I loved Batman as a kid but have become increasingly disappointed in him as an old.
Many of the villains are literal shark people, plant people, clay people, clown people, crocodile people, or bat people to name a few, there's some leeway in the confinement of them compared to humans.
I'm glad we agree that clowns are not human.
Are there any non-villains with these supernatural "disabilities", or are the Batman comics ableist, as well?
Edit: No, I don't accept Oracle as a redeeming character for ableism.
Umm, why not?
Because of the way the story exploits both the "damsel in distress" trope of Barbara Gordon (afaik, even Alan Moore is uncomfortable of that exploitation by now) and the weird "disability gives you superpowers angle.
I'll admit, I don't read actual comics, so I'm only familiar with it from some of the times it's been adapted for screen. But apart from the fridging-esque nature of how she becomes disabled, but I'm not sure how she's used as a damsel in distress once she becomes Oracle.
Does it? I thought Oracle was just very competent and intelligent, what you'd expect of a Bat-family member who can't be physically involved.
Yeah, "damsel in distress" is not really the right term. Rather the whole shtick of (brutally) harming women in order for the stakes to be raised for the male protagonists is just... a bit icky.
Yeah, I'm not going to disagree with you about how she became Oracle being highly problematic. But that, to me, is an entirely separate conversation from whether Oracle herself is good disabled representation, which is what I thought this conversation was about.

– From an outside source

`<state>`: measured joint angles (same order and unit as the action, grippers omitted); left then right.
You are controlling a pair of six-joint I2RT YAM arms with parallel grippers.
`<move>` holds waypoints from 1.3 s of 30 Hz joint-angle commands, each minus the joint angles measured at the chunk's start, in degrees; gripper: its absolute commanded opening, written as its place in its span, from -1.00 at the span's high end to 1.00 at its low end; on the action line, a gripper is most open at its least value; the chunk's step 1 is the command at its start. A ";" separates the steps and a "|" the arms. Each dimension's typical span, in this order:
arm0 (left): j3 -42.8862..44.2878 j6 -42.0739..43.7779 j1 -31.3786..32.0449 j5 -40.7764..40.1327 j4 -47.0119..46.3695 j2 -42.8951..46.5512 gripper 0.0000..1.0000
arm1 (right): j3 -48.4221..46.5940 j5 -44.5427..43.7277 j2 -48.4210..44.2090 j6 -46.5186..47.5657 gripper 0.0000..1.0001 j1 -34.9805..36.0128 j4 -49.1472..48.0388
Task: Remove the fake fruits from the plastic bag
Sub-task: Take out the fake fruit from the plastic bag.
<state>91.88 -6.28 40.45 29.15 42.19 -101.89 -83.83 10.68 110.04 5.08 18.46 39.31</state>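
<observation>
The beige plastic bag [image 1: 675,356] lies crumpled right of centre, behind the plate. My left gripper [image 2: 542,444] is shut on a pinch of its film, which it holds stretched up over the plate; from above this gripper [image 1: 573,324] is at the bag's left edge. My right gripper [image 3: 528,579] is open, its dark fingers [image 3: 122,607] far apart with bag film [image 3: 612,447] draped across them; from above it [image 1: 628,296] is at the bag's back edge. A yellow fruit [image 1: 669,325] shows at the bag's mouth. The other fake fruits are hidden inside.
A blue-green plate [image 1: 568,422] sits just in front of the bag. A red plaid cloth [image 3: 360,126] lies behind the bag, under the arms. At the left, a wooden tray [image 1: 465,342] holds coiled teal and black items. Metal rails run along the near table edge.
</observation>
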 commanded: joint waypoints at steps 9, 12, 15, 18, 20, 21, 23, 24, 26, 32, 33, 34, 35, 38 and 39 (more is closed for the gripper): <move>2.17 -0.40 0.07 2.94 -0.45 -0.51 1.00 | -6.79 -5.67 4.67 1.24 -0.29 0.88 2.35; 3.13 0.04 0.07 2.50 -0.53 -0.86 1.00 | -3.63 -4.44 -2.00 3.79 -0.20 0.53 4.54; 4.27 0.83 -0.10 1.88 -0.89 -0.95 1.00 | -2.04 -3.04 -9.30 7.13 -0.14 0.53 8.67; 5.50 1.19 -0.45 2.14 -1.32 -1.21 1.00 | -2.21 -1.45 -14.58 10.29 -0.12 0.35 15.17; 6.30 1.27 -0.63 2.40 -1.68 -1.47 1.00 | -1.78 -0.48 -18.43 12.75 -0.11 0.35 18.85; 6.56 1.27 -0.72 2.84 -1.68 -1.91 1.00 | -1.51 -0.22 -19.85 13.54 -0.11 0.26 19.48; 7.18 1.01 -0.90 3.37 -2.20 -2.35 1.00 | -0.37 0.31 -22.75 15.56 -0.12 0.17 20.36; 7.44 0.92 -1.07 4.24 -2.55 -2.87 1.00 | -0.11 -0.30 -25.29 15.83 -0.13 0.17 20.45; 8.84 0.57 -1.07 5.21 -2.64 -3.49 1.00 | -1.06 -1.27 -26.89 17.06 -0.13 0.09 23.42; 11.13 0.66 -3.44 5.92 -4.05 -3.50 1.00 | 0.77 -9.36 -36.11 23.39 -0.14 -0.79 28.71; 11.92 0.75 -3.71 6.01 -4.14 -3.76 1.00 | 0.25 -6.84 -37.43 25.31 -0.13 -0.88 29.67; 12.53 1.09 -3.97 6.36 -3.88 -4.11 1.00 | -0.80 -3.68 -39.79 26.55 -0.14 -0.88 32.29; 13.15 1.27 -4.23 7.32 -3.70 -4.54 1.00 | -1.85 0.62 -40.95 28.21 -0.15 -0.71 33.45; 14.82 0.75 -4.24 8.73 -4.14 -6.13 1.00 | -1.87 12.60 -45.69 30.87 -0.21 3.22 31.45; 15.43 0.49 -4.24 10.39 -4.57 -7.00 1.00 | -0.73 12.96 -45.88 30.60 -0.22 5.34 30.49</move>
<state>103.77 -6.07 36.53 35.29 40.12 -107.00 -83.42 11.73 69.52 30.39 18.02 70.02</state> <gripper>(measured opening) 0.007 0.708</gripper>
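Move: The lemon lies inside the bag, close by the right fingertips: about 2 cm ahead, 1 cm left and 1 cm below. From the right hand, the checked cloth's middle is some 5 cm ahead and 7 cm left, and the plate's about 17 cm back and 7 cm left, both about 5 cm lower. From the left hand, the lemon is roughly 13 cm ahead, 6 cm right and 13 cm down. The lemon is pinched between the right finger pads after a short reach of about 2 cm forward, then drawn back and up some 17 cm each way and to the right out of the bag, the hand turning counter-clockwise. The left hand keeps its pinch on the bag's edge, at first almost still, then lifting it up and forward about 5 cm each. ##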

Yeah, I still think that the whole notion of mentally ill criminals reeks of the worldview of which Batman was born. But I don't think that the inclusion of disabled characters is just a token effort of the comics by now.

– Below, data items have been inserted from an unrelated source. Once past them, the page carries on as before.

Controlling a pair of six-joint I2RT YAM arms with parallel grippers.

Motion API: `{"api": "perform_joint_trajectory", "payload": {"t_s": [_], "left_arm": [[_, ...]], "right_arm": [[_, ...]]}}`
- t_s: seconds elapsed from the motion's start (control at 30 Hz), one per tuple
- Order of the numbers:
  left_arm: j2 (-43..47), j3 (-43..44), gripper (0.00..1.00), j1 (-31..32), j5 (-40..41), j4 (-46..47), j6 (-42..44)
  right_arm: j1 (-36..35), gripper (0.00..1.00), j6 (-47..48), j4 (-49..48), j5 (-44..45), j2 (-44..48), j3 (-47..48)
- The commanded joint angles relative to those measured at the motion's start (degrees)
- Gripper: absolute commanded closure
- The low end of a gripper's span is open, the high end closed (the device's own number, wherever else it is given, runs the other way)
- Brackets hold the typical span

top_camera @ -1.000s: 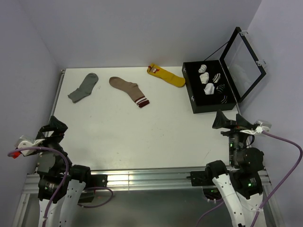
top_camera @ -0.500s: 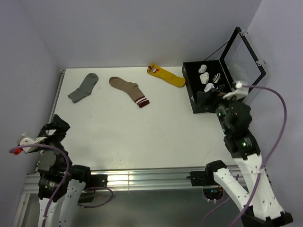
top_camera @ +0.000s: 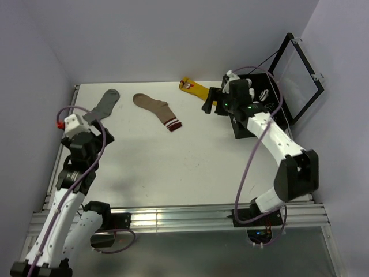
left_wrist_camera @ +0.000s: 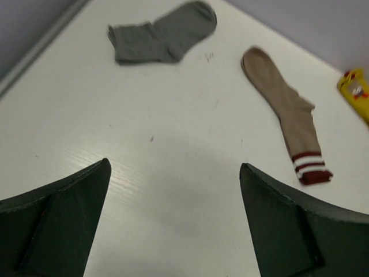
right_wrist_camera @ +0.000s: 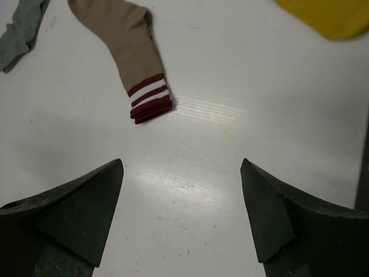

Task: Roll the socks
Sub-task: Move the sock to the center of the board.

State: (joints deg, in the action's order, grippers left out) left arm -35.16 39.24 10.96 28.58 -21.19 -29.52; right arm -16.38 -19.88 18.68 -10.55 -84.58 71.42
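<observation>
The tan-brown sock lies flat at the far middle of the table, its red and white striped cuff toward the near side. It also shows in the left wrist view and the right wrist view. My left gripper hovers open over bare table to the sock's left and nearer. My right gripper hangs open to the sock's right, beside the black box, over bare table. Nothing is between either pair of fingers.
A grey sock lies at the far left and a yellow sock at the far middle right. An open black box with several rolled socks inside stands at the right, lid up. Walls close off the left, far and right sides.
Both arms have lifted from near the table's front edge and reached out over it. The right arm swung far left past the box; the left arm moved toward the grey sock.
</observation>
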Motion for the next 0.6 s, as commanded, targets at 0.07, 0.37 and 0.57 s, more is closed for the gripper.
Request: {"api": "perform_joint_trajectory", "payload": {"t_s": [0.07,0.37,0.57], "left_arm": [[-9.75,3.65,0.01,-0.67,-13.01,-0.79,-2.03],[-10.98,2.77,0.01,-3.23,-13.28,-1.05,-0.54],[-11.51,2.86,0.00,-3.23,-14.25,-0.69,-0.45]], "right_arm": [[-5.76,0.22,5.45,-1.54,-2.82,-13.92,11.10],[-13.23,0.36,10.47,-1.89,-1.14,-35.54,26.74],[-15.26,0.37,10.48,1.89,-2.02,-44.96,36.15]]}}
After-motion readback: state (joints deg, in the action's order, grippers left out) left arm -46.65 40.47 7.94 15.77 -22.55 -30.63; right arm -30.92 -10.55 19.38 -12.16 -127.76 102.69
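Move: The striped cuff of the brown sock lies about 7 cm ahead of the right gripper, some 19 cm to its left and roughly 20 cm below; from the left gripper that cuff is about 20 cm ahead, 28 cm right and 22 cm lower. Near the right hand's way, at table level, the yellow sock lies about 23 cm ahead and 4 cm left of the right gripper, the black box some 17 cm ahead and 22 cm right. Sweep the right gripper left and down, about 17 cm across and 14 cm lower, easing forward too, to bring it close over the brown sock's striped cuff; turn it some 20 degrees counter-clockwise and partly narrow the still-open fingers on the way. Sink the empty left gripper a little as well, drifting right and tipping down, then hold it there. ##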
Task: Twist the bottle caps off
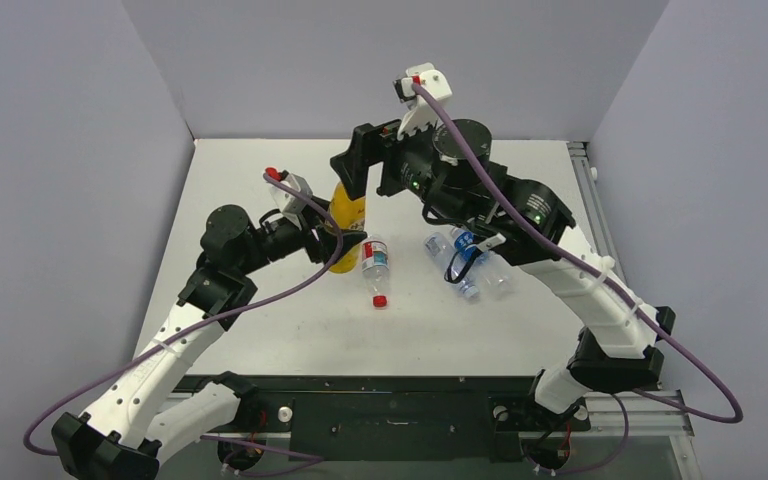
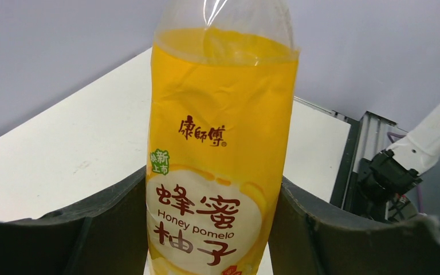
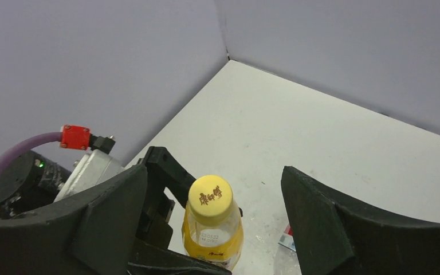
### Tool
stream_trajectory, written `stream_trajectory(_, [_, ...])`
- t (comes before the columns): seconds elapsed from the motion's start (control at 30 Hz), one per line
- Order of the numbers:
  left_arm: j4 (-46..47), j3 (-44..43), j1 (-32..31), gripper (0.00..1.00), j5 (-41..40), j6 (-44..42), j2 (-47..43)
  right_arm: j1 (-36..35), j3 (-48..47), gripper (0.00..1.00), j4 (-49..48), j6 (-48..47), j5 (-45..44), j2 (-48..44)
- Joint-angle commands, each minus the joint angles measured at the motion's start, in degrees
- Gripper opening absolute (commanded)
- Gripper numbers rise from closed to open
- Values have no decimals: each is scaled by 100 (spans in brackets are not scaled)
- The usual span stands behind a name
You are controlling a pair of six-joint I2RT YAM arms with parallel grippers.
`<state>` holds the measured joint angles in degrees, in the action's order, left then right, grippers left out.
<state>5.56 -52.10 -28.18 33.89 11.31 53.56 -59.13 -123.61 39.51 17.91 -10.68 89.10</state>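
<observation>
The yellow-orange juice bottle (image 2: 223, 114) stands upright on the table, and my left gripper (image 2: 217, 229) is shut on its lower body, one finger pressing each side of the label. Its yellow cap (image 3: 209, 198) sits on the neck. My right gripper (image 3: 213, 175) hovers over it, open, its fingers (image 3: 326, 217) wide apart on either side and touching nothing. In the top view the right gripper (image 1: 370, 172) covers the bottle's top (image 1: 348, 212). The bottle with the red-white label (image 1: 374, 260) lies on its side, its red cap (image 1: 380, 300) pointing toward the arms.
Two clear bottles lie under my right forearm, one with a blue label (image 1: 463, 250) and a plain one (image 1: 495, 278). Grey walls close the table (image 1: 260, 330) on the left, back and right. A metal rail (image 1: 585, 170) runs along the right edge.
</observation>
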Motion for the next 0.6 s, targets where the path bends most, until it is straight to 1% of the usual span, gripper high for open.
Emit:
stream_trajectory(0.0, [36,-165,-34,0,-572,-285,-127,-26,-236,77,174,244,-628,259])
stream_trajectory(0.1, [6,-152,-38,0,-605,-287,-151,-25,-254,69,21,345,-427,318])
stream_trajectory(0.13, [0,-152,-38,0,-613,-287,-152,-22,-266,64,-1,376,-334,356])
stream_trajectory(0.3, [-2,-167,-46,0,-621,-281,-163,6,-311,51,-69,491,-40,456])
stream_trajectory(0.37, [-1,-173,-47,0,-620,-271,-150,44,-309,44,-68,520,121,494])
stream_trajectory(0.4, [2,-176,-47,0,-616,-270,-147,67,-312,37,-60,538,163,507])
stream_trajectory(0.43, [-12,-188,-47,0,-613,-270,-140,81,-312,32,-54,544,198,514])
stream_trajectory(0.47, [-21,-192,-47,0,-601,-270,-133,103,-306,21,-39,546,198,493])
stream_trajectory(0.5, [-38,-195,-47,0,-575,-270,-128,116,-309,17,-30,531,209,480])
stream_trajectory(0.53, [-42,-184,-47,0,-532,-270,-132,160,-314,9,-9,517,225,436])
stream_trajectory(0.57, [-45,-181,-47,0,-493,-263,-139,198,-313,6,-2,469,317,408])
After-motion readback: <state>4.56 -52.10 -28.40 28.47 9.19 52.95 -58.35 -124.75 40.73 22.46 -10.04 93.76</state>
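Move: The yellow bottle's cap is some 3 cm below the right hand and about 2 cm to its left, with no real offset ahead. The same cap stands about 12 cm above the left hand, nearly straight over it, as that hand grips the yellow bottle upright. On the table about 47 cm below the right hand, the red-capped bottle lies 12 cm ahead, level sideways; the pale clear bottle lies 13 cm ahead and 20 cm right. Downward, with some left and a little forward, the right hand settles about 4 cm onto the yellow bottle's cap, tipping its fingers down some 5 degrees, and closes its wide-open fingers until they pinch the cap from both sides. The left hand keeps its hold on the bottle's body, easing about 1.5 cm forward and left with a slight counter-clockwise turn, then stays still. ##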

The Thing has entered the chat.
Daredevil is blind. Stan Lee felt weird about the character, but learned that blind people actually liked him.
Dr. Mid-Nite was visually impaired.
Echo is deaf.
Rose and The Thorn are 'split personalities.'
Box from Alpha Flight was wheelchair bound.
Darkman [one movie] was hideously deformed, as was The Unknown Soldier.
Curiously, Deadpool was also deformed and traumatized brutally by a mutant trafficking / enslavement ring, but he takes it remarkably well. Fourth and fifth wall awareness certainly helps.
IRL, DP would probably be using his mercking to stay one step ahead of suicidal ideation; if he's not on task, he suffers a psychotic break.
I was talking about Batman from the viewpoint of someone who can't overstate enough how little they care about the extended universes of comics.
Most people who like Batman media don't really care about The Thing, Boxman, Mid-Tier and the Stiffler. /j
There's Batgirl who was non-verbal and is now semi-verbal, Batman was paralyzed himself for a good while and was replaced by Azrael, who one could argue had some sort of schizophrenia as a result of his brainwashing from his order.
Batman has mad PTSD and probably a personality disorder tbh.
Ok, maybe it's not exactly ableist.
But I'm still not ready to pretend that the whole premise Batman wasn't originally based on relied on some quite... let's say authoritarian worldview about a mentally ill, criminal underclass who don't know their proper place in the world.
You are allowed to enjoy old, a bit fucked up things. But let's not pretend they aren't a bit fucked up.